§ **YOUR OBJECTIVE**
Needed from the data below: every line from the one with "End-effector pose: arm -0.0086" up to and including the one with "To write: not", repeated exactly and with nothing else.

Records from a collection
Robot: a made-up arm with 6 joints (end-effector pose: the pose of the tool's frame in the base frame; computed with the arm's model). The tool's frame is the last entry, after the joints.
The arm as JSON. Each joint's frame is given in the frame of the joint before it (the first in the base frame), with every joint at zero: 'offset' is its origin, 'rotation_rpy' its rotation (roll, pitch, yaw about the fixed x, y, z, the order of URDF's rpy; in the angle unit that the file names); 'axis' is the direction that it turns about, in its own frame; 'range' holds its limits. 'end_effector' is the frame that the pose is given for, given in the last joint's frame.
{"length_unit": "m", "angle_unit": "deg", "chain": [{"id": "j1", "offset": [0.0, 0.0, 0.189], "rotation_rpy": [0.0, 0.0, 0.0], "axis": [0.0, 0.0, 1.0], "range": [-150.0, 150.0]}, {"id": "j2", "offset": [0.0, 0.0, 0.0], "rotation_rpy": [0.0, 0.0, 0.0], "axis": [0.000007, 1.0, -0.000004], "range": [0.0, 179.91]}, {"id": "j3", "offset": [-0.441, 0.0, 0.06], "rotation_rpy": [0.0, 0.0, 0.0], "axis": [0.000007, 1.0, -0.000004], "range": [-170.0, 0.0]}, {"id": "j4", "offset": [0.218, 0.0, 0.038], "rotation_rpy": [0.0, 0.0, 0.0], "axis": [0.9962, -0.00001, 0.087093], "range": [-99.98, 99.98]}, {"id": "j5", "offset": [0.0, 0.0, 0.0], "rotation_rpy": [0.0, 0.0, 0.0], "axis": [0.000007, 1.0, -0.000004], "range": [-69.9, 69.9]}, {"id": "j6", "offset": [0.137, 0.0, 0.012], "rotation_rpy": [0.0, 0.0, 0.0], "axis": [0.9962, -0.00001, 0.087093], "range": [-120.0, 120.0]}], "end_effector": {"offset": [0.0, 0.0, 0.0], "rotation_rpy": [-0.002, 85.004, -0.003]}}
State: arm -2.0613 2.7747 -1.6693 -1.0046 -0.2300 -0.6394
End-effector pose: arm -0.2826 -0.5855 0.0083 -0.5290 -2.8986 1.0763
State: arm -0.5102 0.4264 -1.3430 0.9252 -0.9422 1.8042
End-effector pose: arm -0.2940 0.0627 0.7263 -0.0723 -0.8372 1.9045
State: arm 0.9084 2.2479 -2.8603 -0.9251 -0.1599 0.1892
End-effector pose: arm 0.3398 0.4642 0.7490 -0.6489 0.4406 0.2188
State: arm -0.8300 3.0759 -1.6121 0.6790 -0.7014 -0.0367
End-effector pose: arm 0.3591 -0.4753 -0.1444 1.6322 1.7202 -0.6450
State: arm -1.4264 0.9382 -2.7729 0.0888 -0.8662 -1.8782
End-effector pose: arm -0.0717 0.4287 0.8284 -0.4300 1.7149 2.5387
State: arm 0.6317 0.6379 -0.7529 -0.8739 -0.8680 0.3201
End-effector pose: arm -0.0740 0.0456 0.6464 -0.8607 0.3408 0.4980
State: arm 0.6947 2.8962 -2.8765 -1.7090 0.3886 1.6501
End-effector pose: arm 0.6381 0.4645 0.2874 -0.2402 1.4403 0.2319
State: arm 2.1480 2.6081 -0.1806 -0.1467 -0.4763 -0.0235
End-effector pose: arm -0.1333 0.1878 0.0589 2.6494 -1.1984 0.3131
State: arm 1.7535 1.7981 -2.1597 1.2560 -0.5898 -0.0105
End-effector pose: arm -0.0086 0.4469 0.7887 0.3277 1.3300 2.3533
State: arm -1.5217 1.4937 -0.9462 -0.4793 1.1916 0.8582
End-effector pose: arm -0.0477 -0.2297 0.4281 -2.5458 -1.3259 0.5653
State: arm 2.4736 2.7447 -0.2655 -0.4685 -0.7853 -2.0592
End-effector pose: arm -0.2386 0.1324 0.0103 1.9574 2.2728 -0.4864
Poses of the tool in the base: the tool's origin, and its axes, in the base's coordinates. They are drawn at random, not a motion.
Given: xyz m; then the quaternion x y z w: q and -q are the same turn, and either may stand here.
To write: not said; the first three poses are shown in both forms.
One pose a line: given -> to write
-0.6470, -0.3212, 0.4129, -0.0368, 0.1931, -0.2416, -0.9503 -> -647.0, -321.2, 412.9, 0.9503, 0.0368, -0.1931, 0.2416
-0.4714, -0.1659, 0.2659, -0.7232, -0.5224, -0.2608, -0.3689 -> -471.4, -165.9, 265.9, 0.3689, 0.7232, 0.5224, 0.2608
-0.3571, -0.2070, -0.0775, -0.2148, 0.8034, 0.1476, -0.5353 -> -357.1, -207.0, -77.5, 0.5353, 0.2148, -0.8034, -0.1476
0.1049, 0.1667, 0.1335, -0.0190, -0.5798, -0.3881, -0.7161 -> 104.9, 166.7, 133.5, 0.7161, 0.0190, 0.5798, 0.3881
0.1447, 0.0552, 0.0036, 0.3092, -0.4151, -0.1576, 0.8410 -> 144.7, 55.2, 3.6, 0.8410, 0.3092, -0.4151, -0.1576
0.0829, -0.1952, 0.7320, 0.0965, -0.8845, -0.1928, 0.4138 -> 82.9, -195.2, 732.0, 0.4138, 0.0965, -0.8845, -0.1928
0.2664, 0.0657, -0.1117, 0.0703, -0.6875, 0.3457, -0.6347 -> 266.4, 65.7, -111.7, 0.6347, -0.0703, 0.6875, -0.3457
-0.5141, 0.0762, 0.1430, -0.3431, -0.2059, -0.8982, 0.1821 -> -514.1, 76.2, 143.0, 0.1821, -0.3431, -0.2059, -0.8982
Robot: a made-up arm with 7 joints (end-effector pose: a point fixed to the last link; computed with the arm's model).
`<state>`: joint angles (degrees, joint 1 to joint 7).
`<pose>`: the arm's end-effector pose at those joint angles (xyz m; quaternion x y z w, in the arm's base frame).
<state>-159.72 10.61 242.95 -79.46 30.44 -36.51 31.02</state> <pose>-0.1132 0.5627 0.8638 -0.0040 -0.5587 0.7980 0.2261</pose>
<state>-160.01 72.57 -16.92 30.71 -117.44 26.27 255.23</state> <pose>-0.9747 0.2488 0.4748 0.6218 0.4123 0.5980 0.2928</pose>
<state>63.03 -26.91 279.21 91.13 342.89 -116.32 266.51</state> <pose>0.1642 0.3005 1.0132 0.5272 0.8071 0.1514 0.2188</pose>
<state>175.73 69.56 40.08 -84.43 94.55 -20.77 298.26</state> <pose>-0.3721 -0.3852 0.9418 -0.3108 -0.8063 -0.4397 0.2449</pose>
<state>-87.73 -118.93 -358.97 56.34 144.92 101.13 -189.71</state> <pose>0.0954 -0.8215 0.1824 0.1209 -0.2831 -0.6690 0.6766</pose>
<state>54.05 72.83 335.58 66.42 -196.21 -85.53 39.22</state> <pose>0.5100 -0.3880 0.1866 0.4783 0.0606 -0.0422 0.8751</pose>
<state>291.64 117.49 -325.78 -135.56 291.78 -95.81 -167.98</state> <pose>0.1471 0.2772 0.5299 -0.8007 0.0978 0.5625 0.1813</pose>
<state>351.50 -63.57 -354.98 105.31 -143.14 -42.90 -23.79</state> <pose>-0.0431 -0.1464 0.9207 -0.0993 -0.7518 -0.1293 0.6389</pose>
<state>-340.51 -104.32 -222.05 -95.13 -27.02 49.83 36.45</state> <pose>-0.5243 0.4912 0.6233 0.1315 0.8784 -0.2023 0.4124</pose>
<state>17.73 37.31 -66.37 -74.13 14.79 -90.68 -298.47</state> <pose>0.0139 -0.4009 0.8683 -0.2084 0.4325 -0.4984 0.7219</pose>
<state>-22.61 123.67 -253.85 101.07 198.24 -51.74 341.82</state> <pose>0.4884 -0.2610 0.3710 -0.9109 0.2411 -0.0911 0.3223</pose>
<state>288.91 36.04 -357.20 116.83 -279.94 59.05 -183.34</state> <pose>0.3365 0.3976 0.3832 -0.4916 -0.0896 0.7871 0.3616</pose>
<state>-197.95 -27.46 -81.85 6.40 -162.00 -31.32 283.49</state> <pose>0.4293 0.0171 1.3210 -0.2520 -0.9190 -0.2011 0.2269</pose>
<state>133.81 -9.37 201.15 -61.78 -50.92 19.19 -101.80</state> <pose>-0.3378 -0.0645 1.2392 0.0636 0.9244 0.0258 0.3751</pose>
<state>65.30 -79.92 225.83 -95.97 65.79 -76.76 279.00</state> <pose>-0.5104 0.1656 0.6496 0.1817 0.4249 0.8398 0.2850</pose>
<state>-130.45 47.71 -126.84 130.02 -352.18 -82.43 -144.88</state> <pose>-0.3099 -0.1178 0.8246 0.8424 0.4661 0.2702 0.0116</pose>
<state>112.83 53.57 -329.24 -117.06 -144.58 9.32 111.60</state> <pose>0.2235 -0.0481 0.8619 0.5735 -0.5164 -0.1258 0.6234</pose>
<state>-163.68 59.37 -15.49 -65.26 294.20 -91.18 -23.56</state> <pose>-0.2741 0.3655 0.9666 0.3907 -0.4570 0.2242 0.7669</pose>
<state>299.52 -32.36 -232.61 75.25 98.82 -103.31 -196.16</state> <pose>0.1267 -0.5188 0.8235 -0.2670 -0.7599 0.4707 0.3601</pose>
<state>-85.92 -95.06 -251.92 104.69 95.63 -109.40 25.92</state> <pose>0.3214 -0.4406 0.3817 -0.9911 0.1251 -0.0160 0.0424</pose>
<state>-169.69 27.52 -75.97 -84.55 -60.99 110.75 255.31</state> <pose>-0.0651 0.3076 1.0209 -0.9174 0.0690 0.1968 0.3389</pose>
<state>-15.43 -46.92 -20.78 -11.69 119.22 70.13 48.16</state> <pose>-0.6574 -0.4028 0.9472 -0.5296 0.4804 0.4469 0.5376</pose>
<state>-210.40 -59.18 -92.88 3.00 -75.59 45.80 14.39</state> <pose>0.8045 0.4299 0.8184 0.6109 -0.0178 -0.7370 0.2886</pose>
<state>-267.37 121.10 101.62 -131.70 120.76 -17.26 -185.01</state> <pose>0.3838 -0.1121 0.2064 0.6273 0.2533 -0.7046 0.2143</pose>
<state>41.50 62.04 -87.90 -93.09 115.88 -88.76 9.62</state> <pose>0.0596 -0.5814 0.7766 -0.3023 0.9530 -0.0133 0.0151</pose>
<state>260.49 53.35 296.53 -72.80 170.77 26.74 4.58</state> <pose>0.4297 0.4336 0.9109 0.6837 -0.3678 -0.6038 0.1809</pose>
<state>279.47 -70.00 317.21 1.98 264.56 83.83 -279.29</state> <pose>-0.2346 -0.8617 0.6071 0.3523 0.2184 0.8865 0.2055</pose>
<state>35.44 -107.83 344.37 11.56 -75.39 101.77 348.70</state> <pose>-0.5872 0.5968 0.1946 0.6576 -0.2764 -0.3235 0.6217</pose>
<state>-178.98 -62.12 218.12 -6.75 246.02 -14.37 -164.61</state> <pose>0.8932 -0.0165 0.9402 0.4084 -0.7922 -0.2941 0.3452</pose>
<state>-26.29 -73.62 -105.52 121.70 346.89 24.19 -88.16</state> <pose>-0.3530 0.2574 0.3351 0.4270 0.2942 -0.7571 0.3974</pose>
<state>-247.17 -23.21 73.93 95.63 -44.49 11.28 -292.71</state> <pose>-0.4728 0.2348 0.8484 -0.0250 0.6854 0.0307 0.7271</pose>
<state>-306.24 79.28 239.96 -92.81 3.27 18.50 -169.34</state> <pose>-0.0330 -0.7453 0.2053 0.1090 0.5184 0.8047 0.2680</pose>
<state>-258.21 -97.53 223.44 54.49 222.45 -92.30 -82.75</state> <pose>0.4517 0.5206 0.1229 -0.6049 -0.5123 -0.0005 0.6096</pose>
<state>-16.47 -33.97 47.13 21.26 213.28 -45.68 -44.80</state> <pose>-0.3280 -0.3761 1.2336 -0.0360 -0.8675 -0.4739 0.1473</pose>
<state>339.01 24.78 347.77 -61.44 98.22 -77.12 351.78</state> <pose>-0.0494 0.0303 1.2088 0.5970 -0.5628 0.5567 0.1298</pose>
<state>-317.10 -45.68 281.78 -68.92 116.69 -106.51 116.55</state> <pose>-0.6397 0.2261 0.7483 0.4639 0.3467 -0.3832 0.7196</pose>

§ **REPLY TO THE EXERCISE**
End-effector pose: arm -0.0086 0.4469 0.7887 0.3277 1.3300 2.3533
State: arm -1.5217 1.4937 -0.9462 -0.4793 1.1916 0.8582
End-effector pose: arm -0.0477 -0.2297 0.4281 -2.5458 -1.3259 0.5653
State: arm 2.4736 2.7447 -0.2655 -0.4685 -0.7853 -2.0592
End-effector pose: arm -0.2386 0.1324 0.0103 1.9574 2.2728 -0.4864
Poses of the tool in the base: the tool's origin, and its axes, in the base's coordinates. They are drawn at random, not a motion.
Given: xyz m; then the quaternion x y z w: q and -q are the same turn, and either may stand here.
To write: not said; the first three poses are shown in both forms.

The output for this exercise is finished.